La sveglia in mattine come questa suona giusto perchè sono stato io ad impostarla ma potrebbe starsene zitta perchè ho già gli occhi aperti al pensiero della giornata. Mi alzo, faccio colazione ed indosso l’abbigliamento tecnico, importantissimo ora che i cavalli che provo a domare sono diventati di razza. Il luogo di ritrovo fissato con Massimiliano, il proprietario, è distante ed io sono, come di consueto, in ritardo. Con gli stivali non riesco a guidare la macchina quindi sono seduto come passeggero, posto che mi rende nervoso, come se questo test già non bastasse. Arrivo, scendo ed è già lì ad aspettarmi. 
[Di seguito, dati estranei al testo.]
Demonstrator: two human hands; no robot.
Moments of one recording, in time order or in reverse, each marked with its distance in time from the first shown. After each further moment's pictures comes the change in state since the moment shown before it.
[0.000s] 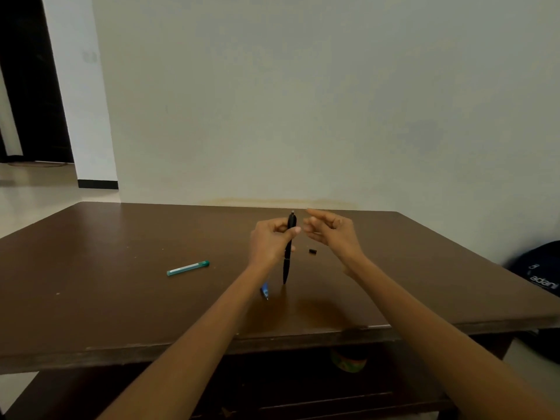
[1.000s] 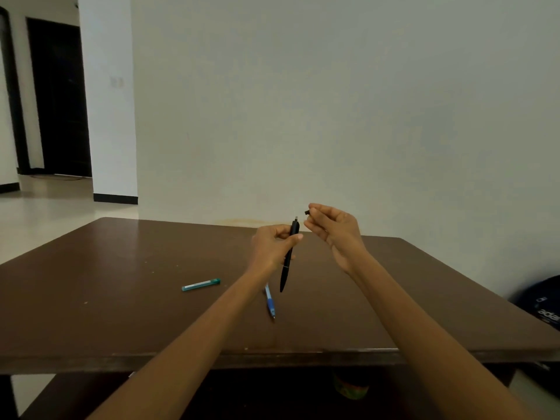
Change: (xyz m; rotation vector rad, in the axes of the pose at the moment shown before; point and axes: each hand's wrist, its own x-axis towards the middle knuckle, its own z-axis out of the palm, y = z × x) left_hand -0.008 0.042 -0.029 -0.020 0.019 0.043; right_hand -0.003 -0.082 0.024 0.301 -0.009 0.033
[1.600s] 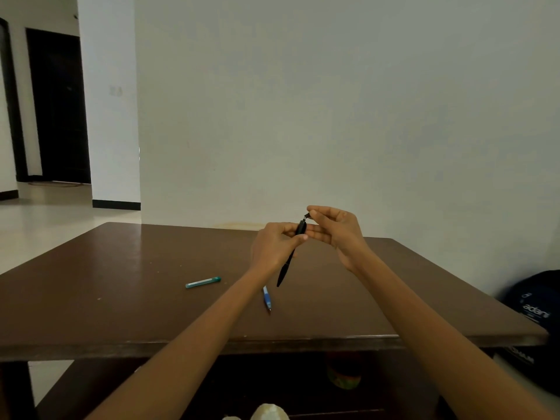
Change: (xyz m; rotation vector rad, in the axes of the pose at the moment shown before) left_hand -0.029 0.039 0.000 0.253 -0.070 0.143; right_hand -0.035 -0.036 -0.002 -0.108 -0.047 -0.011
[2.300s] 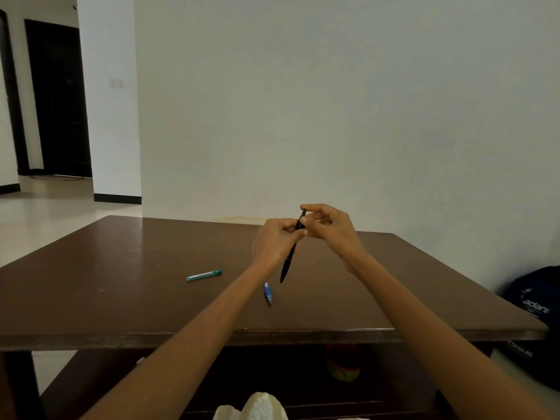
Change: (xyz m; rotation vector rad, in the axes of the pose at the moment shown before) left_hand -0.004 0.001 0.005 -0.063 0.032 -0.035; right_hand -0.002 0.015 -0.001 -0.310 -0.066 -0.122
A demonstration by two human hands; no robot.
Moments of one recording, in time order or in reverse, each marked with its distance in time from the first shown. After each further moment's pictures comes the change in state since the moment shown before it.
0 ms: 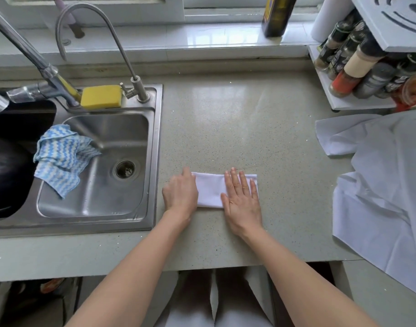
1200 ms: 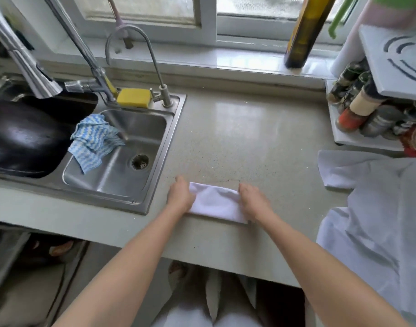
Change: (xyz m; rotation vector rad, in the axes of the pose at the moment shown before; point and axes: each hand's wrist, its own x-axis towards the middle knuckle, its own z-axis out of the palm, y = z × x) left_hand -0.020 0.026 -0.010 -0.385 -0.191 -0.403; right_hand 0.032 0.054 -0.077 -0.001 -0.273 -0.144
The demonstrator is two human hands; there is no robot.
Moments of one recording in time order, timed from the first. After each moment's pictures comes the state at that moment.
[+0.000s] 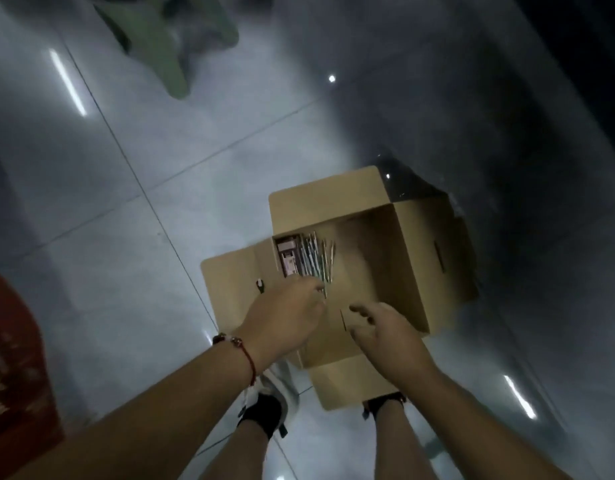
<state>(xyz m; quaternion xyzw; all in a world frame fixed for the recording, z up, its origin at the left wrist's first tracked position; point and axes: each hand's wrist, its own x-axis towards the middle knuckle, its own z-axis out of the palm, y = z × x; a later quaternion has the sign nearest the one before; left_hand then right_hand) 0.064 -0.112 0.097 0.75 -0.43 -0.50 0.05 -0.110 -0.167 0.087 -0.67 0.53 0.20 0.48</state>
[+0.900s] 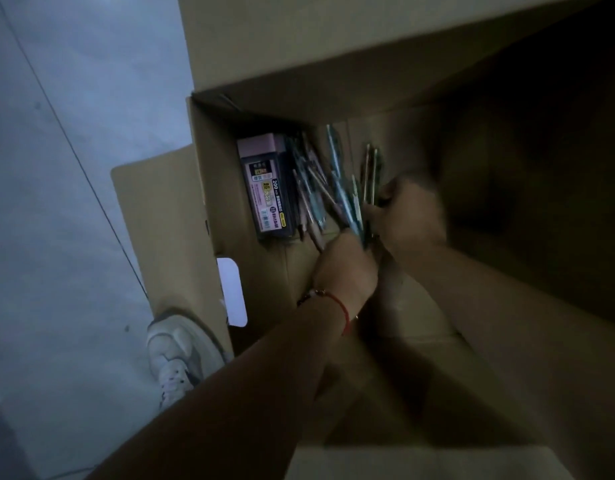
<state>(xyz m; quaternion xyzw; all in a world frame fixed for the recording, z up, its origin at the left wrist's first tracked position) -0.047 -0.145 -0.327 0.85 -0.09 -0.50 0.11 -0.080 -0.237 -0.343 -0.69 0.58 0.15 0.41</state>
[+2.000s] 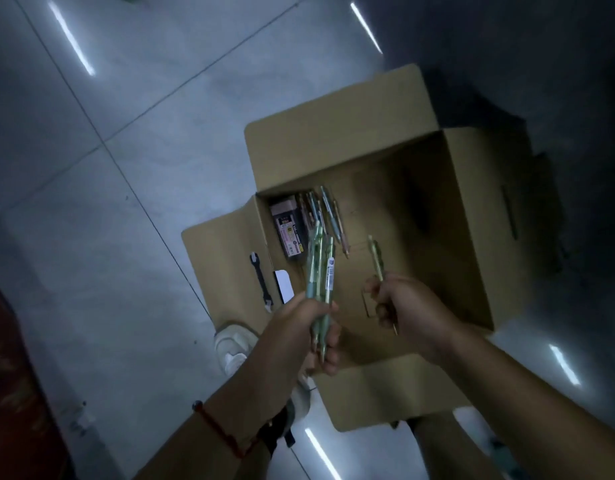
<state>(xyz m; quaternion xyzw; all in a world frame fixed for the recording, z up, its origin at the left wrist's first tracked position) 0.010 -0.086 -0.050 0.64 0.12 -0.67 0.35 -0.119 -0.191 -0.100 -0.26 0.64 0.11 0.72</state>
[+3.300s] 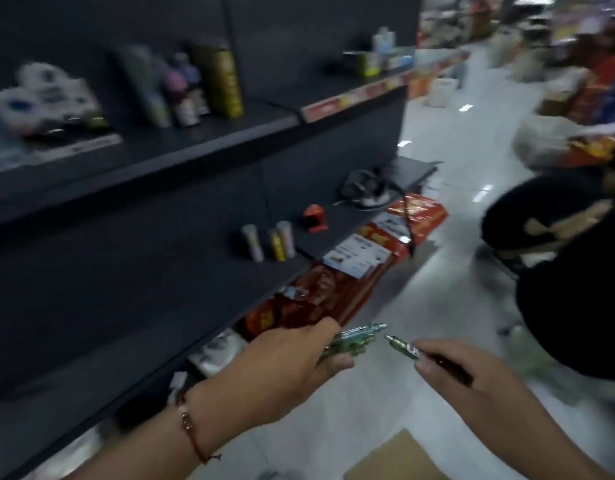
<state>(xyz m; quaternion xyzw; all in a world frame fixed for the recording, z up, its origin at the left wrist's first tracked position) 0.005 0.303 0.709 0.98 -0.13 -0.07 0.16 0.039 0.052 0.686 -0.87 -0.18 0.07 0.45</state>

Il rosso sta a Ducati come il pizzo ad Elisabetta Canalis e quella carenatura la veste come se fosse un bikini a due pezzi. Ti va se andiamo al mare?

Impressioni a ruote ferme

Alla fine degli anni 2000 la casa di Borgo Panigale si separa da Cagiva e decide di cambiare rotta lasciando l'onere creativo alla visione avanguardista di Pierre Terblanche. Per circa 10 anni il sudafricano firma con la sua penna alcune fra le moto più iconiche ed al contempo discusse fra noi appassionati, facendo il check-out dell’hotel di Claudio Domenicali proprio questa signorina qui. 

Il progetto Ducati Hypermotard è nato per raccontare l’ultima volontà di Terblanche di dare ai clienti più sportivi un oggetto del desiderio, da tenere nel box e tirare fuori nelle domeniche più arrabbiate, quelle in cui ci sentiamo Ruben Xaus anche se stiamo solo andando a prendere il caffè.

È la gemella eterozigota della Multistrada 1000/1100 con cui condivide l’immancabile monobraccio, parte dei rami d’acciaio che calano da sotto il serbatoio ed il motore, appeso come se fosse un frutto. Sarà questa la stagione di maturazione?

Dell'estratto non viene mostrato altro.